> **AIM OF THE EXERCISE**
Look through the listing below, and wherever a line has the string "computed", pull it out.

> **PROVIDED DATA**
-- Opening Marker --

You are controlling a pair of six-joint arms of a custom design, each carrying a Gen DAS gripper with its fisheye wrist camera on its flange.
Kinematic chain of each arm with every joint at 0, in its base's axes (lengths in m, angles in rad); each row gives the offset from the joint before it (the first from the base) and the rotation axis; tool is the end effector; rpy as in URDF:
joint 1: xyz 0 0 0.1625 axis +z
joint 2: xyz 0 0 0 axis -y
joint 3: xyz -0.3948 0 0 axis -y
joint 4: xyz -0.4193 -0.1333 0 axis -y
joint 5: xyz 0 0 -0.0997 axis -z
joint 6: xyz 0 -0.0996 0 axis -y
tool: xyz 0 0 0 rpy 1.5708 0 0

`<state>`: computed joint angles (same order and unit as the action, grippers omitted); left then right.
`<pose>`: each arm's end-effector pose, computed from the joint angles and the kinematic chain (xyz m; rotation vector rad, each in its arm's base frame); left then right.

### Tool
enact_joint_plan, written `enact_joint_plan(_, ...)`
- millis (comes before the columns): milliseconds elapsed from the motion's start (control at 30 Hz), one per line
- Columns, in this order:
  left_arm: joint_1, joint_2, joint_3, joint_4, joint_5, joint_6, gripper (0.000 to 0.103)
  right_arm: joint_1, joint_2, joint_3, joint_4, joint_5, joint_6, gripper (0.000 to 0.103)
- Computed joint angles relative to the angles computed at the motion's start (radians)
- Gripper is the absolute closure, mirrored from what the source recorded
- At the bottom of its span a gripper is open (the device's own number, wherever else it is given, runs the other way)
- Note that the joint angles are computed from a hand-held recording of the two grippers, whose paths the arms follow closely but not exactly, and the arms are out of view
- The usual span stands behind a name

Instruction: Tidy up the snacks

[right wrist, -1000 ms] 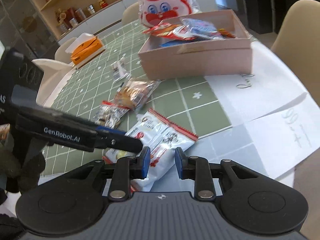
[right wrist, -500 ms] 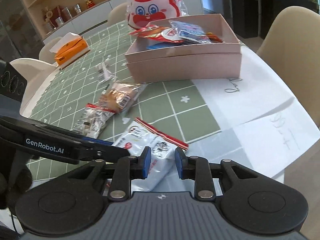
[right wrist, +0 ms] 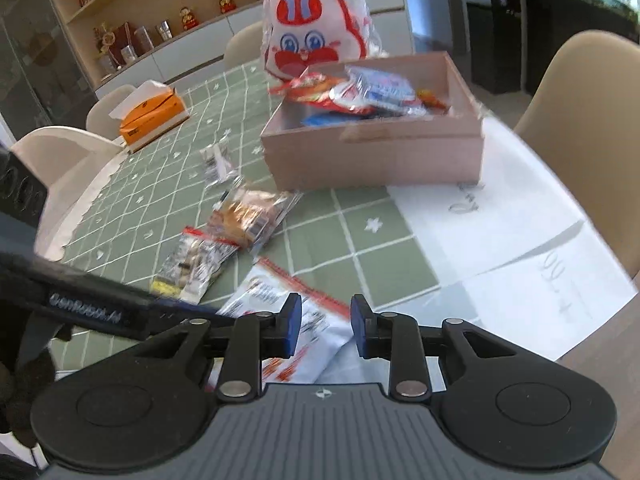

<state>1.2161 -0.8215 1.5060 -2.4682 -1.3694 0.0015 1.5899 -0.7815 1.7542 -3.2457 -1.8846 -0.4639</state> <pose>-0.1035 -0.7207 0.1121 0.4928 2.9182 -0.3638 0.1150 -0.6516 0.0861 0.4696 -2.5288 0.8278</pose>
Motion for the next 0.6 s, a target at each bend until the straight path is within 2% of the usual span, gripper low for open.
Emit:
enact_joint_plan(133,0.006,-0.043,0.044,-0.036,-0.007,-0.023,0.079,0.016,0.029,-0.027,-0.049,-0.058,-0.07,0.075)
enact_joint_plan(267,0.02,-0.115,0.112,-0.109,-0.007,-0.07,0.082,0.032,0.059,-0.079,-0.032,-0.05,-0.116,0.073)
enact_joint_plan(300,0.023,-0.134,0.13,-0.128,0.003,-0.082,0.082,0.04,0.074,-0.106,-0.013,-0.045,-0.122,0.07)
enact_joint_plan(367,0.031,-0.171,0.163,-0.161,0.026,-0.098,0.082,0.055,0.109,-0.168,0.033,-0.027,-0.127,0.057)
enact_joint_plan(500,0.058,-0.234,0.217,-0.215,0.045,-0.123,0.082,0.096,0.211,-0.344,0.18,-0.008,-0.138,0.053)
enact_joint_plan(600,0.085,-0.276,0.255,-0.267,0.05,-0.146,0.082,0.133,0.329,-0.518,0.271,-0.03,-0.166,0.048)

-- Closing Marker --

> **FINAL ANSWER**
`<state>`: computed joint angles (same order and unit as the action, grippers omitted); left then right.
`<pose>`: each arm's end-effector pose, computed from the joint angles and the kinematic chain (xyz m; rotation vector rad, each in its arm's base frame); left then right.
- Computed joint angles relative to the angles computed at the motion's start (radians)
- Note that the joint angles are computed from a hand-held recording of the two grippers, whose paths the arms follow closely but not exactly, and the arms are out of view

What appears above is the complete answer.